Items from a data source:

Segment Open

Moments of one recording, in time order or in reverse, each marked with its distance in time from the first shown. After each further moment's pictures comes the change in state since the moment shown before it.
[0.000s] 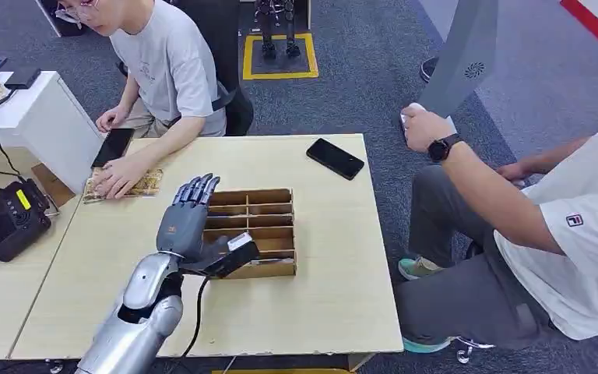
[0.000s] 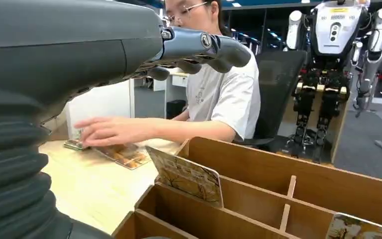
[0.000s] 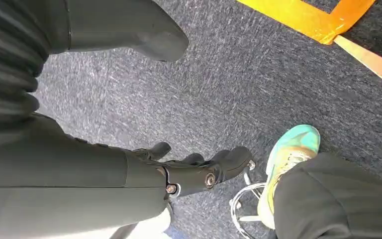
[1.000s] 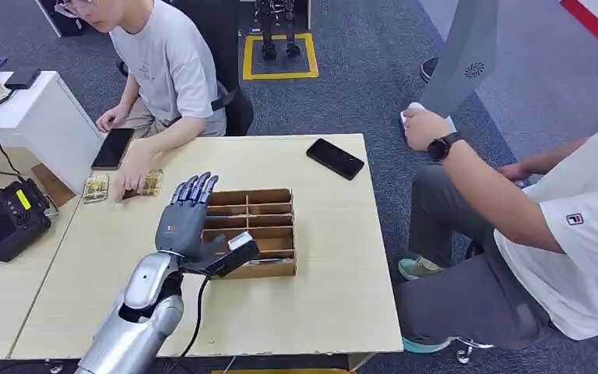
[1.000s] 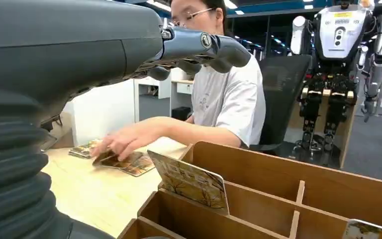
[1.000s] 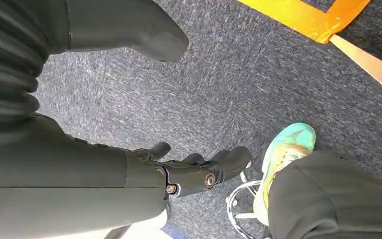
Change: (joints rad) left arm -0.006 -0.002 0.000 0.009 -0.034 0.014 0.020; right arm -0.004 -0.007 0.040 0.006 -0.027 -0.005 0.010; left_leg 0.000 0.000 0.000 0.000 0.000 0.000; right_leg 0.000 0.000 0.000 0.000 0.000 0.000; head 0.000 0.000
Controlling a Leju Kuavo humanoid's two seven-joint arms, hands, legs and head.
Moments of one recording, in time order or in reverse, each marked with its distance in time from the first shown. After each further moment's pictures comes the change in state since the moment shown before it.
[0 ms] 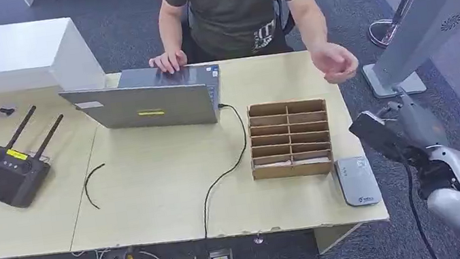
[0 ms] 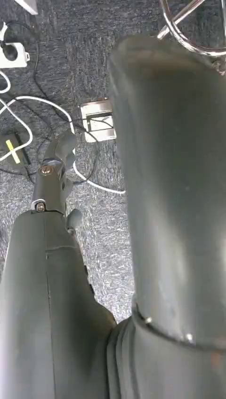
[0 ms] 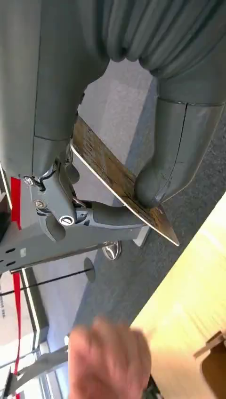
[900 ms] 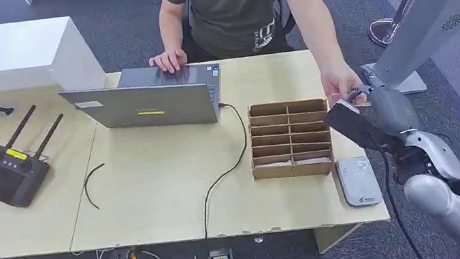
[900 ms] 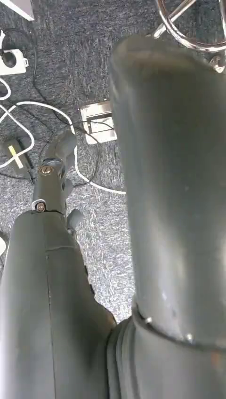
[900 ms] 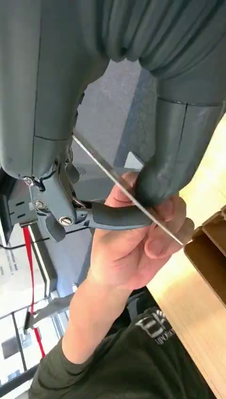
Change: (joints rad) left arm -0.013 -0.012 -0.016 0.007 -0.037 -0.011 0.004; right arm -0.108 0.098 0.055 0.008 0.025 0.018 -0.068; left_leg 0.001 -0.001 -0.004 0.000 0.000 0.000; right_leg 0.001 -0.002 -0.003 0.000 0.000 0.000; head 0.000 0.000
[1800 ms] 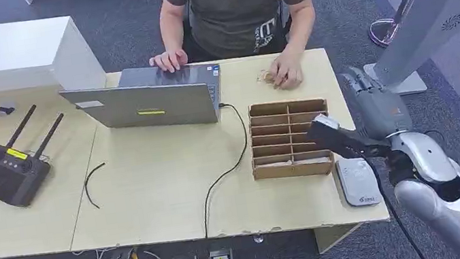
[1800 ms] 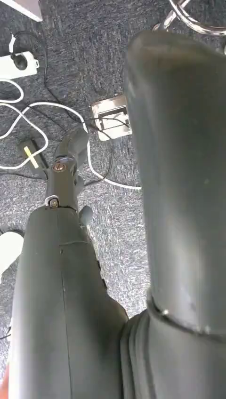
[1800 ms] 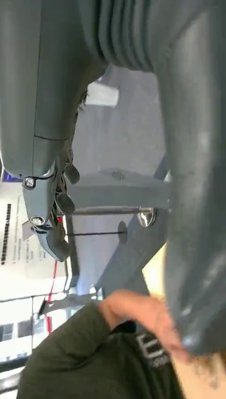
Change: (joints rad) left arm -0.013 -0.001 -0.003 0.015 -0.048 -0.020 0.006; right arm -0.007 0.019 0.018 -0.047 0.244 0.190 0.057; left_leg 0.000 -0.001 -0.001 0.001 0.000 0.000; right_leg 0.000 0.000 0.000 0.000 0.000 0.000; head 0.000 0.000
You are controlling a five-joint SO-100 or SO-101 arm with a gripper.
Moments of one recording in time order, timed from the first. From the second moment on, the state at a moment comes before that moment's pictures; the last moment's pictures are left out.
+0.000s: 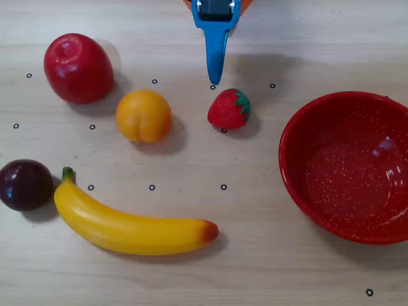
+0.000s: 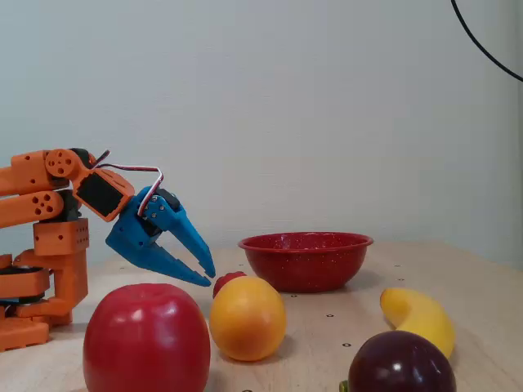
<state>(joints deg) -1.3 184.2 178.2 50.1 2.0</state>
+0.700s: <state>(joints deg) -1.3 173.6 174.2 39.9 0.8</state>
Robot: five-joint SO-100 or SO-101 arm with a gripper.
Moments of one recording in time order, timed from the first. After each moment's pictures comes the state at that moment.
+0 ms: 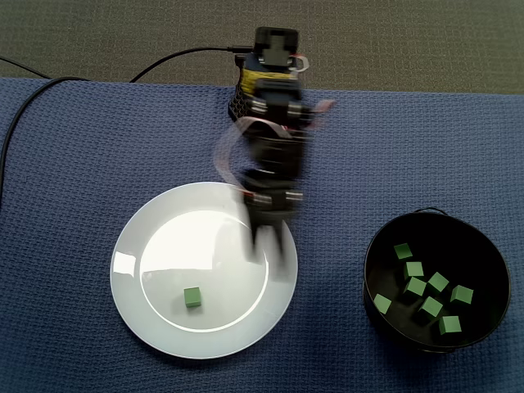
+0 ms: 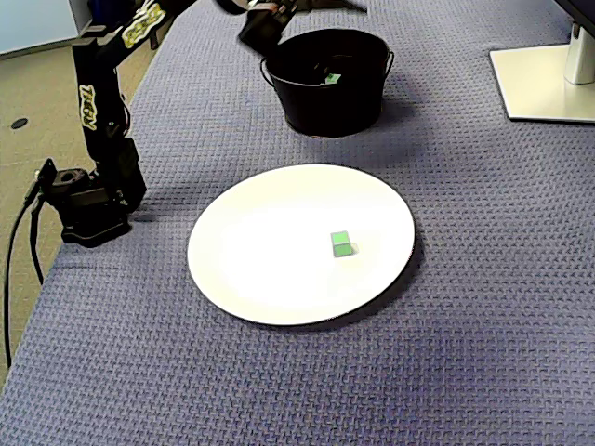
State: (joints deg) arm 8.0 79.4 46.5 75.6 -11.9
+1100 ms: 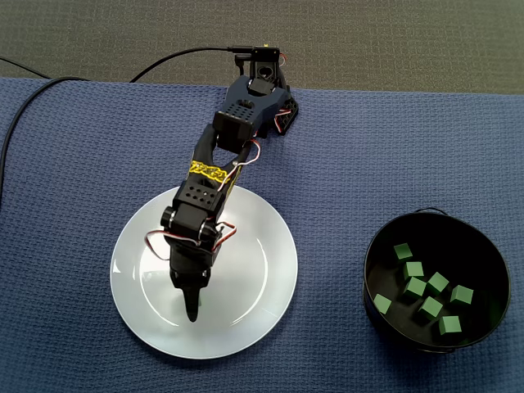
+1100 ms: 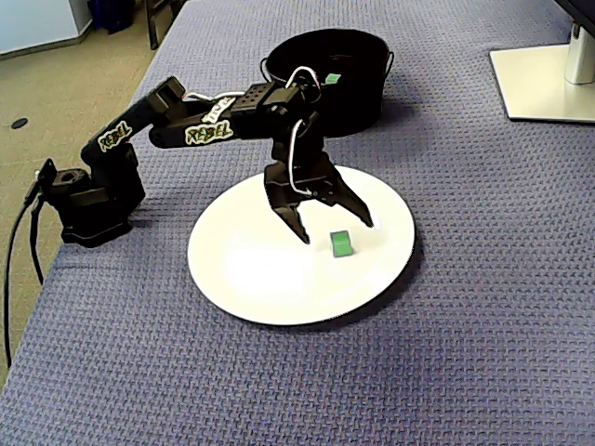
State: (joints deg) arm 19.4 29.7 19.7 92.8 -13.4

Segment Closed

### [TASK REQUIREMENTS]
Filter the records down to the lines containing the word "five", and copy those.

### [TASK OUTPUT]
You are controlling a five-joint SO-100 or SO-101 arm with a gripper.
Robot: five-joint SO-100 or SO-101 arm with a gripper.

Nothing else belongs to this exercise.